►

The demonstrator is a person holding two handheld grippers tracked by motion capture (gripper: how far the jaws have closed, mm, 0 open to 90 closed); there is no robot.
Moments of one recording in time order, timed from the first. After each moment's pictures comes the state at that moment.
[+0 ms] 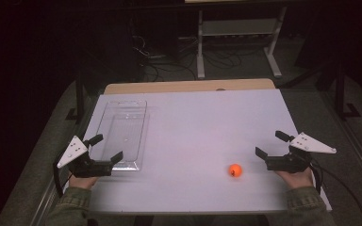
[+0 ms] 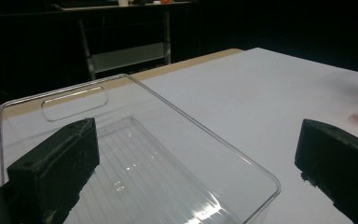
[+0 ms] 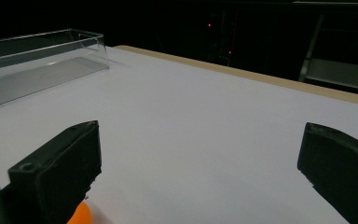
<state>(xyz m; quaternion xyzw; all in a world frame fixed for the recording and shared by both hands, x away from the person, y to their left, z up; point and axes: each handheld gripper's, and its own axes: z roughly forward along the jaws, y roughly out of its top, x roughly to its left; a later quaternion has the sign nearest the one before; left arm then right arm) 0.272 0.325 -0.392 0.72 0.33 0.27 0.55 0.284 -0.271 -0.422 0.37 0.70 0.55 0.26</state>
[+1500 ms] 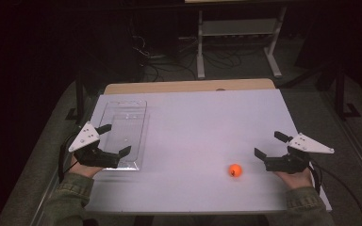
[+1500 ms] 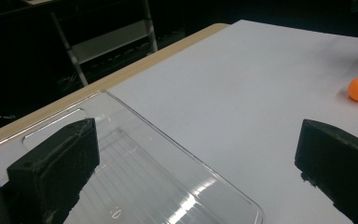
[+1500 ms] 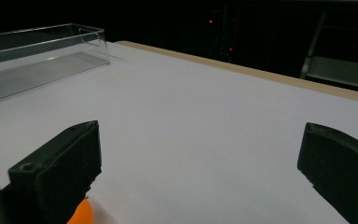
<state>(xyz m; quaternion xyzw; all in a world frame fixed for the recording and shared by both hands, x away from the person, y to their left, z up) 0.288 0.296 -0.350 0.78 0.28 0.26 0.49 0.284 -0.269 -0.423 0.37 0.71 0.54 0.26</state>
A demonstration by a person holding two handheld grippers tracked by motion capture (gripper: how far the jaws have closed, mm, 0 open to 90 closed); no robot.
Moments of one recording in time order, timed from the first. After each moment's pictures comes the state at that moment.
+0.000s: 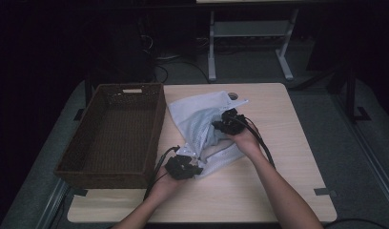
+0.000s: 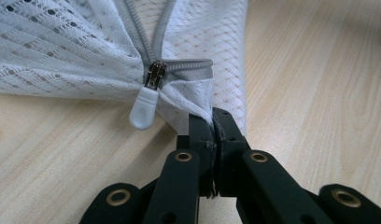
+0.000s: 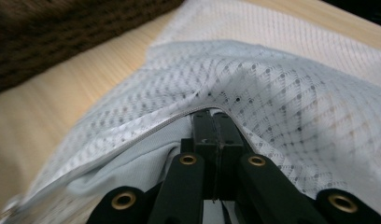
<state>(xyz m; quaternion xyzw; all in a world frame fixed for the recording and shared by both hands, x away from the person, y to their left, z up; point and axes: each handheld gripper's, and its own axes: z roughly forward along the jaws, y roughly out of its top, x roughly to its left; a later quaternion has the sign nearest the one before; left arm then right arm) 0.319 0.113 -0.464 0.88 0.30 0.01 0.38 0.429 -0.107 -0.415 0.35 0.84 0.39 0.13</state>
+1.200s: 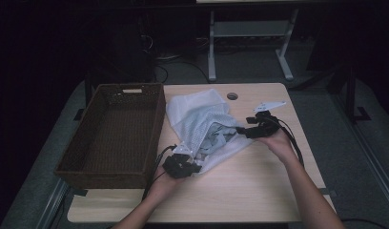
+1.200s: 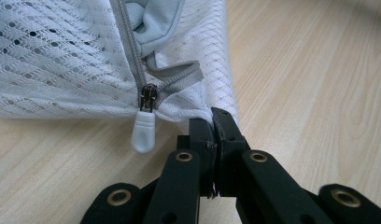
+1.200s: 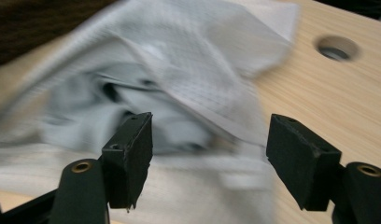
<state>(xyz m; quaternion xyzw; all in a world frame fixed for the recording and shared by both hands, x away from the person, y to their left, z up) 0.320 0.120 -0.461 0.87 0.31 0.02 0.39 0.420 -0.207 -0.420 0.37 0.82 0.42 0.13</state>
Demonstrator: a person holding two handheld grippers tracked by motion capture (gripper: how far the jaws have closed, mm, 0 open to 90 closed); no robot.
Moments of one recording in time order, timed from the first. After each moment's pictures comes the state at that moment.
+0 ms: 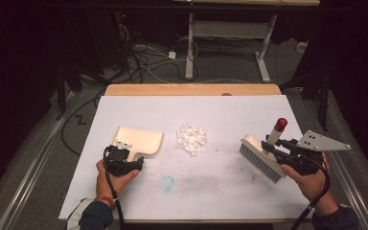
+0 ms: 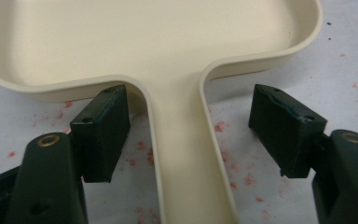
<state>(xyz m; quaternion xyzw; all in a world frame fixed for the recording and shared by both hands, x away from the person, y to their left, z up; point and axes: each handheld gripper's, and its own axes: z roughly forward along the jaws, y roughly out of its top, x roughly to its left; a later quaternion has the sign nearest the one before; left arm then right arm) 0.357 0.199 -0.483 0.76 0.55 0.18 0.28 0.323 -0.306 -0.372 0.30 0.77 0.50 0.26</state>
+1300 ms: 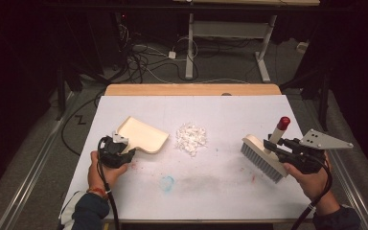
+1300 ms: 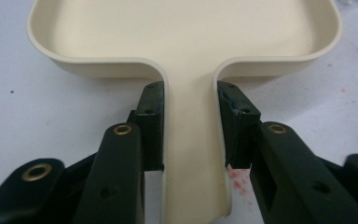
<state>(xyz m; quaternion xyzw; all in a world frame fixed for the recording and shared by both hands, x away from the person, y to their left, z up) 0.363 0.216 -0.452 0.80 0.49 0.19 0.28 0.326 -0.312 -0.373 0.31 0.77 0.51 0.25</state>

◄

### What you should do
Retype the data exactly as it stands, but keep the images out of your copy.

### Task answer
The demonstrator is a person holding two handheld grippers tracked by motion capture (gripper: how far the jaws have closed, mm, 0 open to 90 closed); there is no robot.
Moments of one recording in time order, timed from the first. After each moment's pictures comes the state at that moment.
[+0 ms] 
[+0 ms] 
[+0 ms] 
<state>(xyz m; quaternion xyzw; all in a world frame fixed for the recording and shared by both hands, x away from the person, y to their left, z up; point and axes: each handheld gripper's, and its own axes: z roughly forward along the jaws, y roughly out of its top, x roughly to its left; a later quaternion has the sign nearest the one before; left arm then right arm) 0.272 0.325 -0.392 0.72 0.33 0.27 0.55 0.284 -0.271 -0.422 0.37 0.70 0.55 0.26</state>
[+1500 ms] 
[+1500 ms] 
[+1500 ms] 
<state>(xyz m; quaternion xyzw; all in a world frame fixed for the recording and shared by both hands, x away from the person, y to their left, z up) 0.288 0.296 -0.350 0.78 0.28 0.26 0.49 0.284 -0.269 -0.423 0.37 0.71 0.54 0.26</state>
A demonstration by a person holding two handheld grippers tracked by motion capture (gripper: how far the jaws have closed, mm, 0 open to 90 closed); no robot.
Moments of one recording in time order, timed from the first. After each moment's pictures comes the state at that moment.
+0.000s: 
+0.000s: 
+0.000s: 
<state>(xyz m; quaternion xyzw; all in a world frame fixed for the recording and shared by both hands, x away from the person, y to their left, z up; point and axes: each handheld gripper's, and its own axes: z roughly forward along the jaws, y roughly out of its top, x roughly to its left; a later quaternion has the sign nearest the one before; left arm then right arm) 0.319 0.113 -0.464 0.88 0.30 0.01 0.38 0.429 -0.107 -0.415 0.35 0.84 0.39 0.13</state>
+1.200s: 
+1.200s: 
+1.200s: 
<state>(xyz m; quaternion xyzw; all in a world frame fixed for the recording and shared by both hands, x away from the person, y to their left, z up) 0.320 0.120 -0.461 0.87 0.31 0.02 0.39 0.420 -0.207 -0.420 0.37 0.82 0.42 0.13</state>
Demonstrator: a person holding two handheld grippers tracked by motion capture (gripper: how far the jaws have closed, mm, 0 open to 90 closed); no robot.
Moments of one recording in time order, timed from the first. After each moment's pictures comes the state at that moment.
+0 ms: 
+0 ms: 
<state>(xyz m; quaternion xyzw; all in a world frame fixed for the recording and shared by both hands, x away from the person, y to their left, z up; point and axes: each handheld gripper's, and its own axes: z roughly forward along the jaws, y roughly out of its top, x roughly to its left; a later quaternion has the sign nearest the one before; left arm then right arm) 0.357 0.199 -0.483 0.76 0.55 0.18 0.28 0.323 -0.306 -0.372 0.30 0.77 0.50 0.26</state>
+1300 ms: 
+1300 ms: 
<state>(xyz m; quaternion xyzw; all in a world frame fixed for the recording and shared by both hands, x away from the person, y to their left, z up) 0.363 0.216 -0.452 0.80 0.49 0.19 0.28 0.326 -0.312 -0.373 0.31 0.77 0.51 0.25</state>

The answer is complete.